Moreover, three out of four progressive ballot propositions endorsed by this Board were passed by Massachusetts voters. This is a step in the right direction toward a more compassionate Massachusetts, and we can’t wait to see our state implement the changes we endorsed.
In future elections, we should respond to the call for political engagement most forcefully when we witness our democracy under threat. This election cycle, we perceived such a threat within the election denial movement centered around former President Donald J. Trump — a movement which voters emphatically rebuffed. The lackluster performance of Trumpian extremists around the nation provided Trump with his strongest rebuke since 2020. In key swing states like Arizona, Pennsylvania, and Nevada, Trump-endorsed candidates fell to Democrats, enabling some of the best midterm results for Democrats in decades.
Even Republicans seem to be growing tired of Trump’s antics. We hope this election marks a turning point — the end of the Trump GOP.
That said, the midterms aren’t over.
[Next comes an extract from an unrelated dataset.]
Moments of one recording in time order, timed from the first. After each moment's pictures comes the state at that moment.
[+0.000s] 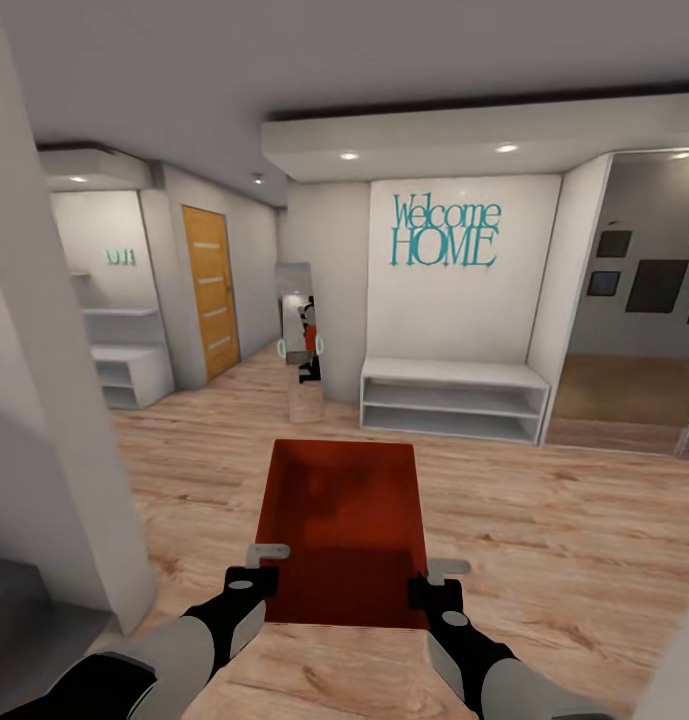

In Georgia, voters will have to decide whether to give Democrats a 51st Senate seat in the form of Senator Raphael G. Warnock. Warnock, a self-proclaimed “pro-choice pastor,” is something of a unique creature in American politics. Religious morality is often associated in the United States exclusively with social conservatives, but Warnock has given a high profile to religiously-inflected progressivism. His candidacy is a reminder of the wide diversity within American politics — a mosaic of political thought that we hope to cultivate further through our own engagement with the democratic process.
Whatever the runoff results, the midterms have already sent a powerful message: Parties that cannot govern themselves will eventually face the music. The American people largely declined to buy into the sensationalist election denialism that has poisoned our politics for the last two years, and Republicans will have to clean up their party in order to win their votes back. Much has been made of the so-called impending death of democracy, but the arc of history is unpredictable. This election gives us a glimpse of hope and a path forward.
The past four years have been among the most turbulent in modern American political history. These election results may show the beginnings of a return to sanity.
This staff editorial solely represents the majority view of The Crimson Editorial Board. It is the product of discussions at regular Editorial Board meetings. In order to ensure the impartiality of our journalism, Crimson editors who choose to opine and vote at these meetings are not involved in the reporting of articles on similar topics.